Big data is the frontier of urban planning.  We have two choices: become technocrats or become obsolete.  We can talk a big game about working with communities and building places and all the other stuff, but if we don't have the data to back it up, we're going nowhere.

The funny thing is that I would not have said that six months ago.

Truthfully, we shouldn't be here.  We should be able to move through a community and listen to people, read buildings, and feel the beat of the place and what makes it move forward and forms its heart.  

That time is gone.  It's not gone because of anything we did.  We did not fail.  But the world moved around us.

We have to take the vernacular of the day and use it to our advantage.  We have to take the 1s and 0s that move the economy and opinion and debate and steer them towards the arguments that we need to make.

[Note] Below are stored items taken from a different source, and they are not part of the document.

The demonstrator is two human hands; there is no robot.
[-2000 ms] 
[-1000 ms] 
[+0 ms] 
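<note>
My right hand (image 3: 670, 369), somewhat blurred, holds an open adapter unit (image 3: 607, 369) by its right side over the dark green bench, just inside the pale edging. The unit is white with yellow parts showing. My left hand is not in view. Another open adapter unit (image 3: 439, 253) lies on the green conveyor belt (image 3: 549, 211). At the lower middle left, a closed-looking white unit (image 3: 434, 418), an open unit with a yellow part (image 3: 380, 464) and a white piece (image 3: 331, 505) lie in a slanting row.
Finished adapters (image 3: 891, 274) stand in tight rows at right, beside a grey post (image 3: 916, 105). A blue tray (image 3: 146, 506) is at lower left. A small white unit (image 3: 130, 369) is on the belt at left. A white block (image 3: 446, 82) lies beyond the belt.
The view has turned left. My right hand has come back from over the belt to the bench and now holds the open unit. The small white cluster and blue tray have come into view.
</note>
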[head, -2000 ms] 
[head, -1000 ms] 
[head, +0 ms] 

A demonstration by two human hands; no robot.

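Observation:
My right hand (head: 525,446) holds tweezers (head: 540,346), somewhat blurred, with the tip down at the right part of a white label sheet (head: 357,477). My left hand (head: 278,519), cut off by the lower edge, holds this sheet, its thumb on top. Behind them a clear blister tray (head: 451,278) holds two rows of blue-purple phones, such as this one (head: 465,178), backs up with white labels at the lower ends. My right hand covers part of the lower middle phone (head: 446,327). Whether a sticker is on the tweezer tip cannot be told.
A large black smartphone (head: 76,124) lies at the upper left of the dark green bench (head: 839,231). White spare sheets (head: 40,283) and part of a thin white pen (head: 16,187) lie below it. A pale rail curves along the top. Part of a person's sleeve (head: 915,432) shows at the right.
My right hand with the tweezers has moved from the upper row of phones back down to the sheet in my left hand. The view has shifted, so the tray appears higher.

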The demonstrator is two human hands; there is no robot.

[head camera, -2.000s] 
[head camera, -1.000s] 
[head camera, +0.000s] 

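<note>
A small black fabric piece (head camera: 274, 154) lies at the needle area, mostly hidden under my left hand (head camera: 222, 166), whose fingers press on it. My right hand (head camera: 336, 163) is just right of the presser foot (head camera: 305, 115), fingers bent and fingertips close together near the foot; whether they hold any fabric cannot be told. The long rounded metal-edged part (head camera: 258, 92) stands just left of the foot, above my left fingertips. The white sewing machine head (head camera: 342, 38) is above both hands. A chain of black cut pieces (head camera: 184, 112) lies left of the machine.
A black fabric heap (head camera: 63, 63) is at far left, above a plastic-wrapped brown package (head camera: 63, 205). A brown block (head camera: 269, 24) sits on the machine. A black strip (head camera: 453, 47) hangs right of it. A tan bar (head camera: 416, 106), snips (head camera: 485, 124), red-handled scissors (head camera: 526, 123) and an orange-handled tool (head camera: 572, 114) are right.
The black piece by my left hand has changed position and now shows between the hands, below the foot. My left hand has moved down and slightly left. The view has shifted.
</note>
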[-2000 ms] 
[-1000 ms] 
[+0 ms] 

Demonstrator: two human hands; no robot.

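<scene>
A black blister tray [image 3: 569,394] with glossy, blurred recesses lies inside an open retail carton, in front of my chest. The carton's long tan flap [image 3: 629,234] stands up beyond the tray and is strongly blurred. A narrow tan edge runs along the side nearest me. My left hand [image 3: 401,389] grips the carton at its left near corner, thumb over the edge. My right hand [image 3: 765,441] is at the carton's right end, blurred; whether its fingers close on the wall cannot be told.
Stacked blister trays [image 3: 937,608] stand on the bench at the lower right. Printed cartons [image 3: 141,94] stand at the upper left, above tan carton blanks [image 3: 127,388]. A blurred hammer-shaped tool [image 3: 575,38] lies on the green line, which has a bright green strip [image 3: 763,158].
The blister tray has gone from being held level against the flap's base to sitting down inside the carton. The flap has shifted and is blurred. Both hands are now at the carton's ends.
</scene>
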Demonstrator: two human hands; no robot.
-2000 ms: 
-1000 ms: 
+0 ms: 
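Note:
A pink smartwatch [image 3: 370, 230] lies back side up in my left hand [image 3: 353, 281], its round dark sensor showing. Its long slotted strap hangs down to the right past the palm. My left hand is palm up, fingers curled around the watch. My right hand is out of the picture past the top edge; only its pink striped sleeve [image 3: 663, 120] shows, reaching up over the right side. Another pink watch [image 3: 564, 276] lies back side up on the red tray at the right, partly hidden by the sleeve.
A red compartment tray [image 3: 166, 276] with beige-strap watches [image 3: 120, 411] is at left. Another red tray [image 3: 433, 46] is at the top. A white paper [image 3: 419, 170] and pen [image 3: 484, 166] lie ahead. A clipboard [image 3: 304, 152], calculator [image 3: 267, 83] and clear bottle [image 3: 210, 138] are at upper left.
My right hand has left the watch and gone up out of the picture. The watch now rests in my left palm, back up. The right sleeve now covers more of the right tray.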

All is not lost because this is what we do.  We were the first arbiters of feedback.  We were the first ones to look at honest places and talk about what they mean.  We were the ones who could discern where paths go, where hardship was settling, and where things were improving.  We could only feel the trend, but not delineate the potential.

We just never had anything beyond our own gut feeling to justify it.  UNTIL NOW.

Now we have data.

Now we have numbers.

Now we have surveys.

Now we have research.

Now we have objectivity. 

Now we use them to push the point home:   Cities are alive, they matter, and they will make you better.